Stelis roseopunctata

Scientific classification
- Kingdom: Plantae
- Clade: Tracheophytes
- Clade: Angiosperms
- Clade: Monocots
- Order: Asparagales
- Family: Orchidaceae
- Subfamily: Epidendroideae
- Genus: Stelis
- Species: S. roseopunctata
- Binomial name: Stelis roseopunctata (Lindl.) R.Bernal
- Synonyms: Crocodeilanthe elegans (Kunth) Luer ; Dendrobium elegans Kunth ; Humboltia elegans (Kunth) Kuntze ; Humboltia roseopunctata (Lindl.) Kuntze ; Pleurothallis elegans (Kunth) Lindl. ; Pleurothallis roseopunctata Lindl. ; Specklinia elegans (Kunth) Lindl. ; Stelis elegans (Kunth) Pridgeon & M.W.Chase ; Stelis picta Pridgeon & M.W.Chase ;

= Stelis roseopunctata =

- Authority: (Lindl.) R.Bernal

Species of plant

Stelis roseopunctata is a species of flowering plant in the family Orchidaceae, native to Colombia, Ecuador and Venezuela.
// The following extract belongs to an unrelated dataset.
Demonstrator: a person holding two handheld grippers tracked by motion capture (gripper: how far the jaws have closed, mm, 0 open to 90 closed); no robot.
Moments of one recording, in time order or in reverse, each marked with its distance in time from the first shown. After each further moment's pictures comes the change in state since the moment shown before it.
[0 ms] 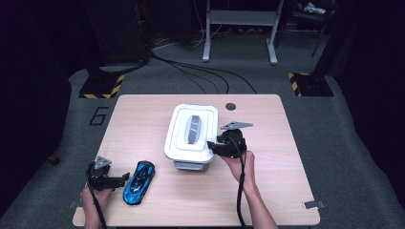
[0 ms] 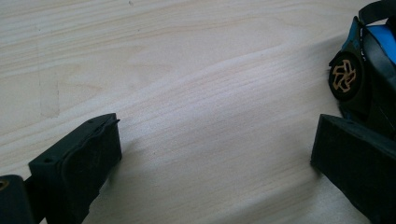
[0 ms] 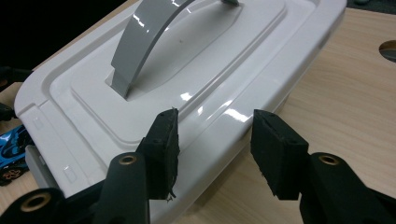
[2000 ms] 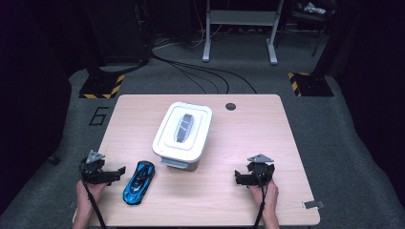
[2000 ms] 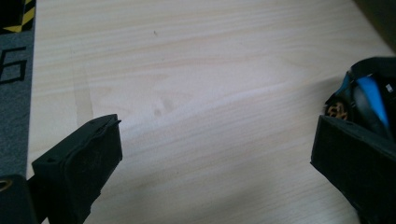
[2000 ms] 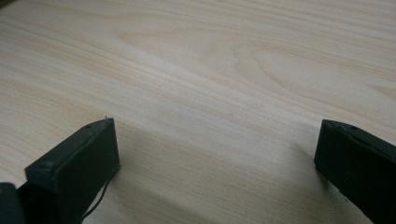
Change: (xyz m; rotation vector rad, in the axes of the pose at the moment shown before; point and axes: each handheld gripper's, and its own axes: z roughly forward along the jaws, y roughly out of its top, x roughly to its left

It was first described by John Lindley in 1846 as Pleurothallis roseopunctata and transferred to Stelis by Rodrigo Bernal in 2015. Stelis elegans (Kunth) Pridgeon & M.W.Chase is a synonym of Stelis roseopunctata; Stelis elegans Luer & R.Vásquez is a separate species.